US Gov’t to pay $1 billion for innovative health care ideas

Health and Human Services (HHS) Secretary Kathleen Sebelius testifies on Capitol Hill in Washington on April 12, 2013. / AP PHOTO/J. SCOTT APPLEWHITE

The U.S. government will award up to $1 billion in grants for innovative health care ideas that drive down medical costs, the Department of Health and Human Services (HHS) in conjunction with the Centers for Medicare & Medicaid Services (CMS) announced Wednesday.

On a conference call with reporters, HHS secretary Kathleen Sebelius said the country has made strides in reducing medical costs, and national health care spending has fallen to a 50-year low. However, she said there is still more to do.

“Bringing down health care costs is our top priority,” said Sebelius.

The secretary cited strides in medical cost reductions since the implementation of the 2010 Affordable Care Act. She pointed out that bloodstream infections tied to medical errors have fallen by 40 percent since 2008, and hospital readmission rates have also fallen recently.

The announcement marks the second round of the Health Care Innovation Awards. During the first round, about $900 million was awarded, said Dr. Richard Gilfillan, director of the Center for Medicare & Medicaid Innovation.

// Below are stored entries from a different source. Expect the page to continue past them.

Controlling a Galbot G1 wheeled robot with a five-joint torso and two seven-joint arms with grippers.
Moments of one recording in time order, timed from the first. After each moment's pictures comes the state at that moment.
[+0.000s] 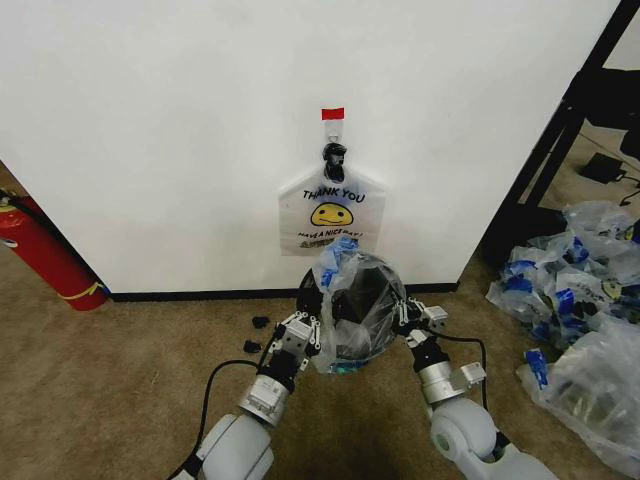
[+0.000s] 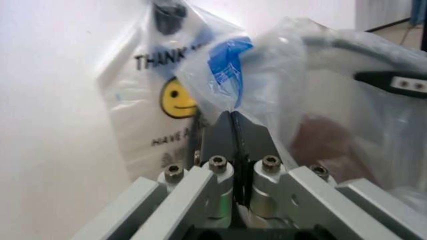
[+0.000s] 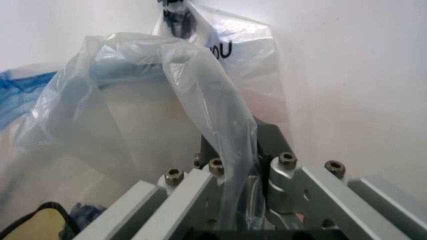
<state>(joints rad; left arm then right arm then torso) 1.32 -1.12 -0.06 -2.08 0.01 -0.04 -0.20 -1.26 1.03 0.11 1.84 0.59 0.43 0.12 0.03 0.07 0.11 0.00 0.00</state>
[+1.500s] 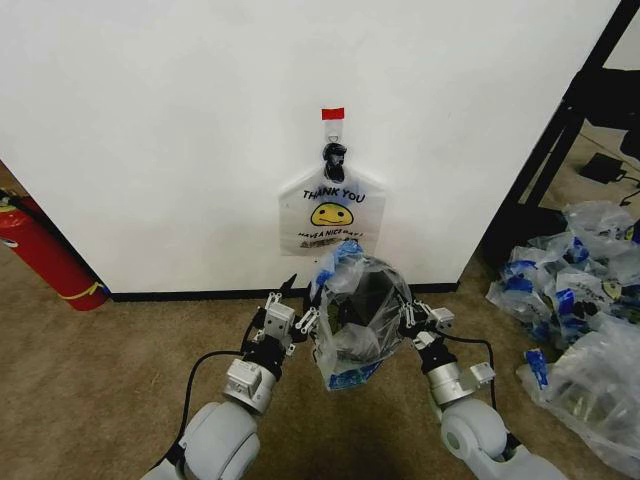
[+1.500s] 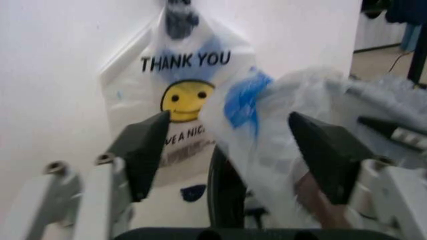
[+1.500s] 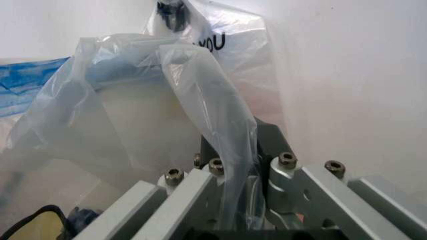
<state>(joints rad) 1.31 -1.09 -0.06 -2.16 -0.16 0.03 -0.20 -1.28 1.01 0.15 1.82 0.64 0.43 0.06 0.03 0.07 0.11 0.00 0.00</state>
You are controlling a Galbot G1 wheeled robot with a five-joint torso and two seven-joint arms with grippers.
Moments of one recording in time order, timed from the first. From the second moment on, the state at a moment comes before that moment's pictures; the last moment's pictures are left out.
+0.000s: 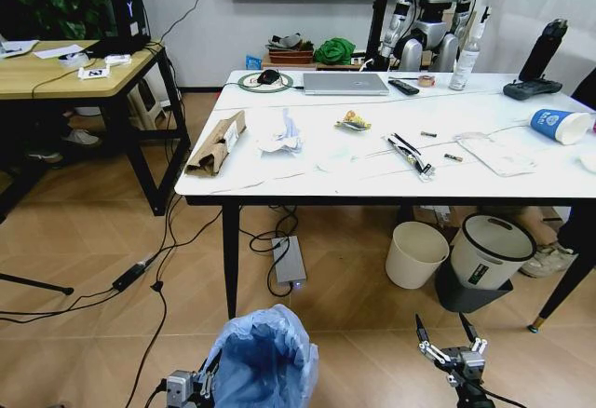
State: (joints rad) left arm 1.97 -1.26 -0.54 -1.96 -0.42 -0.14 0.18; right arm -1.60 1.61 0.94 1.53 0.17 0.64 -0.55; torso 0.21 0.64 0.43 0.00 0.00
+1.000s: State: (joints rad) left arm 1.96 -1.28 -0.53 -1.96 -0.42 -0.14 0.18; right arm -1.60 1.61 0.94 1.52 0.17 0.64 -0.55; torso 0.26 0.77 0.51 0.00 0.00
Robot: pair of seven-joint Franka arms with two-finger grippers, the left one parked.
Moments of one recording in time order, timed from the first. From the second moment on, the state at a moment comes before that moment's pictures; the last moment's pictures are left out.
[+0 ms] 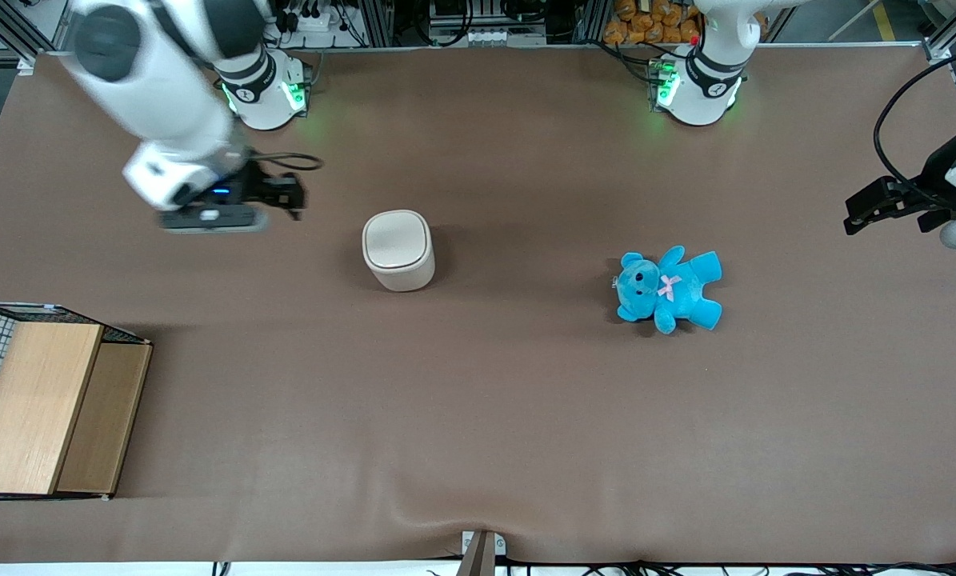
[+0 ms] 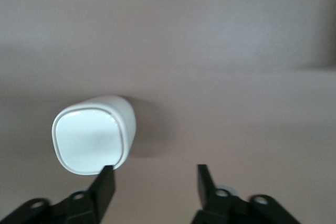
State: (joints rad) arm 0.10 -0.05 0.35 -1.96 0.04 1.87 0.39
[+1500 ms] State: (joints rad) arm 0.17 0.16 0.47 -2.20 -0.10 2.34 0.49
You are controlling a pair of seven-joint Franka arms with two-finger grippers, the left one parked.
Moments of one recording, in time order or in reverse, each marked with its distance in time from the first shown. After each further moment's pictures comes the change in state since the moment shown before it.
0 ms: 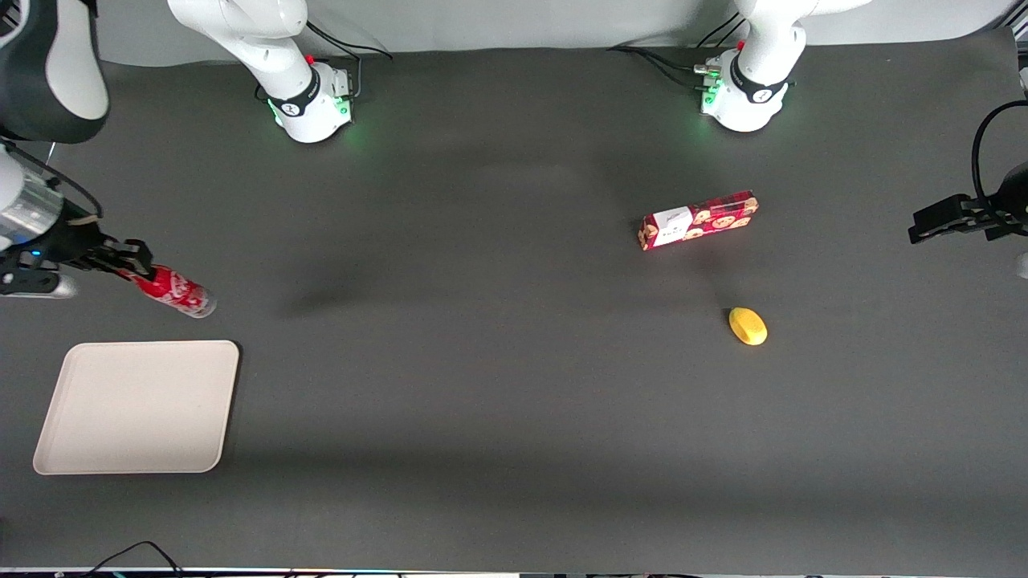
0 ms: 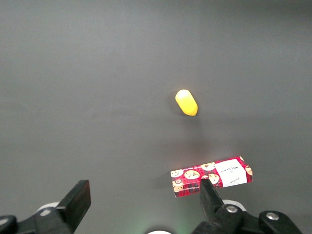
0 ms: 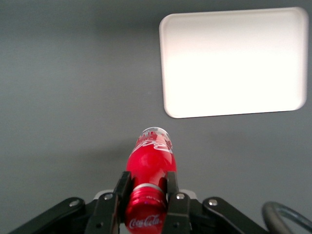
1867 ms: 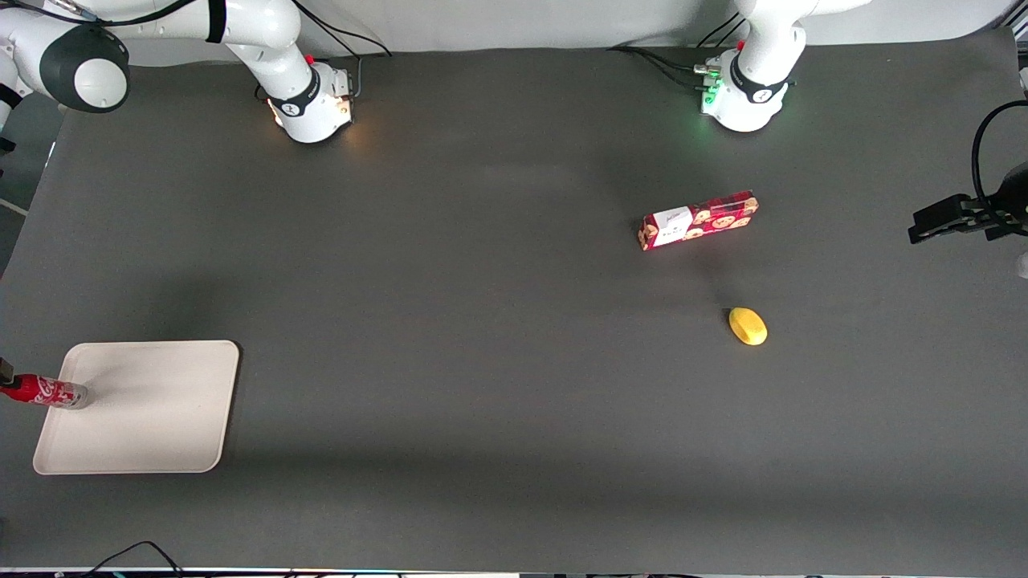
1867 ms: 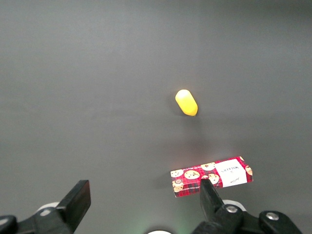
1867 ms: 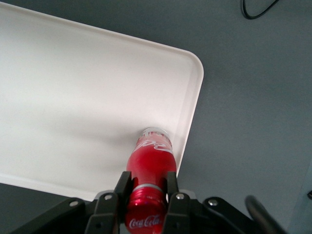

For the first round, 107 awards were handed out of nearly 3,000 applications. The secretary referenced that award winners included Christiana Care in Wilmington, Del. and the University of Miami, which revamped school-based clinics for children into “medical homes.”

Round one looked at broader strategies for improving health care, so for round two, the government is focusing on four specific areas:

  • Models that are designed to rapidly reduce Medicare, Medicaid, and/or Children’s Health Insurance Program (CHIP) costs in outpatient and/or post-acute settings
  • Models that improve care for populations with specialized needs, such as children or people with HIV
  • Models that test approaches for specific types of providers like oncologists or cardiologists to transform their financial and clinical models
  • Models that improve the health of populations through activities focused on engaging beneficiaries, wellness and prevention (for example, a diabetes prevention program or a hypertension prevention program) that extend beyond the clinical service delivery setting

CMS will accept letters of intent beginning June 1 until June 28, 2013 3:00 p.m. ET and will start taking applications beginning June 14 until August 15, 2013 3:00 p.m. ET.